▶ Task goal
Output every line below without omitting or altering anything.

▶ Provided data
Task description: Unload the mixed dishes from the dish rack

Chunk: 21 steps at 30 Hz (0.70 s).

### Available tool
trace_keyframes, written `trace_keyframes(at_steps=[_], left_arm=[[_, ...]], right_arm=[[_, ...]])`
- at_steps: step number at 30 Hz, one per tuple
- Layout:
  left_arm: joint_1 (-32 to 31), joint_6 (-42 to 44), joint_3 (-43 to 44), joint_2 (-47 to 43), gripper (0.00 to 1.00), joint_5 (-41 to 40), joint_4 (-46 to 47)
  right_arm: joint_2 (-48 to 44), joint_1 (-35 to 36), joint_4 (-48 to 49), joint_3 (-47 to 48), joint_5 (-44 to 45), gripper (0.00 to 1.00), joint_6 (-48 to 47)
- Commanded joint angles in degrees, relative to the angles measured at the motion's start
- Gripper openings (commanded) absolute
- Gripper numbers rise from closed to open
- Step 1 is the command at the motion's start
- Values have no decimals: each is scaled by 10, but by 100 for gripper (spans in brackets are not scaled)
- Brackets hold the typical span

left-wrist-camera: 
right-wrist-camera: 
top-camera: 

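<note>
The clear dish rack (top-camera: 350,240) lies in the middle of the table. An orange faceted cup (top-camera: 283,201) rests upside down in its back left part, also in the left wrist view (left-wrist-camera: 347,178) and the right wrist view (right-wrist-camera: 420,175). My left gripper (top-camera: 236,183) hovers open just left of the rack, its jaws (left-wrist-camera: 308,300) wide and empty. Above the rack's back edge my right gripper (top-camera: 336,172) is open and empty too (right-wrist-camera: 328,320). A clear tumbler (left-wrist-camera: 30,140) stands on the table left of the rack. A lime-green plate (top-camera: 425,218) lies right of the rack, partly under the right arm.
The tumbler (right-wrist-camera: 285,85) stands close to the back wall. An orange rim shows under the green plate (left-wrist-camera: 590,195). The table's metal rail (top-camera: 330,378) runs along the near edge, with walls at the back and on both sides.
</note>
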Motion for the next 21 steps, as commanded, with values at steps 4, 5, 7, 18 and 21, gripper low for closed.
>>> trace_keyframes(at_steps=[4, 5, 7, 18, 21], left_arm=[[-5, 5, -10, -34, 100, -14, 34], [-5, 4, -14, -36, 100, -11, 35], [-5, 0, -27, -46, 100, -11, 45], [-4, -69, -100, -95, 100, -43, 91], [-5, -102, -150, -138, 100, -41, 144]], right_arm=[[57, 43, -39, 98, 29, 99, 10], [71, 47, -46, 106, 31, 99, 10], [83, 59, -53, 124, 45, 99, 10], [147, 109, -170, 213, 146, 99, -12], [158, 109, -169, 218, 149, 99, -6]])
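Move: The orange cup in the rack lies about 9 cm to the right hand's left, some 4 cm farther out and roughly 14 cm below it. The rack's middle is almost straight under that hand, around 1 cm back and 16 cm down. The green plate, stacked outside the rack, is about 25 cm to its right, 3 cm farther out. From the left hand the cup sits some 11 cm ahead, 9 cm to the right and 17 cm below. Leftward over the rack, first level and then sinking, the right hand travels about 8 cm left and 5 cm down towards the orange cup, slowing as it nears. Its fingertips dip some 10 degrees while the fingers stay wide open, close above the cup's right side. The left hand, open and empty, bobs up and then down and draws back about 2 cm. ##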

▶ Result of this task
Task description: Unload the mixed dishes from the dish rack

Chunk: 21 steps at 30 Hz (0.70 s).

### Available tool
trace_keyframes, written `trace_keyframes(at_steps=[_], left_arm=[[_, ...]], right_arm=[[_, ...]])`
- at_steps: step number at 30 Hz, one per tuple
- Layout:
  left_arm: joint_1 (-32 to 31), joint_6 (-42 to 44), joint_3 (-43 to 44), joint_2 (-47 to 43), gripper (0.00 to 1.00), joint_5 (-41 to 40), joint_4 (-46 to 47)
  right_arm: joint_2 (-48 to 44), joint_1 (-35 to 36), joint_4 (-48 to 49), joint_3 (-47 to 48), joint_5 (-44 to 45), gripper (0.00 to 1.00), joint_6 (-48 to 47)
- Commanded joint angles in degrees, relative to the angles measured at the motion's start
- Gripper openings (commanded) absolute
- Gripper numbers rise from closed to open
- Step 1 is the command at the motion's start
- Values have no decimals: each is scaled by 10, but by 100 for gripper (spans in brackets are not scaled)
- Brackets hold the typical span

left-wrist-camera: 
right-wrist-camera: 
top-camera: 

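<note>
The clear dish rack (top-camera: 350,240) lies in the middle of the table. An orange faceted cup (top-camera: 283,201) rests upside down in its back left part, also in the left wrist view (left-wrist-camera: 347,178) and the right wrist view (right-wrist-camera: 420,175). My left gripper (top-camera: 236,183) hovers open just left of the rack, its jaws (left-wrist-camera: 308,300) wide and empty. Above the rack's back edge my right gripper (top-camera: 336,172) is open and empty too (right-wrist-camera: 328,320). A clear tumbler (left-wrist-camera: 30,140) stands on the table left of the rack. A lime-green plate (top-camera: 425,218) lies right of the rack, partly under the right arm.
The tumbler (right-wrist-camera: 285,85) stands close to the back wall. An orange rim shows under the green plate (left-wrist-camera: 590,195). The table's metal rail (top-camera: 330,378) runs along the near edge, with walls at the back and on both sides.
</note>
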Motion for the next 21 steps, as commanded, with values at steps 4, 5, 7, 18 and 21, gripper low for closed.
>>> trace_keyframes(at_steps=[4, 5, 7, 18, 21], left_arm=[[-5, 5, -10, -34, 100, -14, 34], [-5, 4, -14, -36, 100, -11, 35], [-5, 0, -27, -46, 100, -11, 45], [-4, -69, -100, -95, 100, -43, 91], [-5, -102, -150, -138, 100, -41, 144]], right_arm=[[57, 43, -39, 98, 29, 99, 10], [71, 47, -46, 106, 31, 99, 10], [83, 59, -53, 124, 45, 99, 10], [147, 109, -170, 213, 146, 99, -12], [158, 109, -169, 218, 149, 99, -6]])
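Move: The orange cup in the rack lies about 9 cm to the right hand's left, some 4 cm farther out and roughly 14 cm below it. The rack's middle is almost straight under that hand, around 1 cm back and 16 cm down. The green plate, stacked outside the rack, is about 25 cm to its right, 3 cm farther out. From the left hand the cup sits some 11 cm ahead, 9 cm to the right and 17 cm below. Leftward over the rack, first level and then sinking, the right hand travels about 8 cm left and 5 cm down towards the orange cup, slowing as it nears. Its fingertips dip some 10 degrees while the fingers stay wide open, close above the cup's right side. The left hand, open and empty, bobs up and then down and draws back about 2 cm. ##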

There is nothing further to this exercise.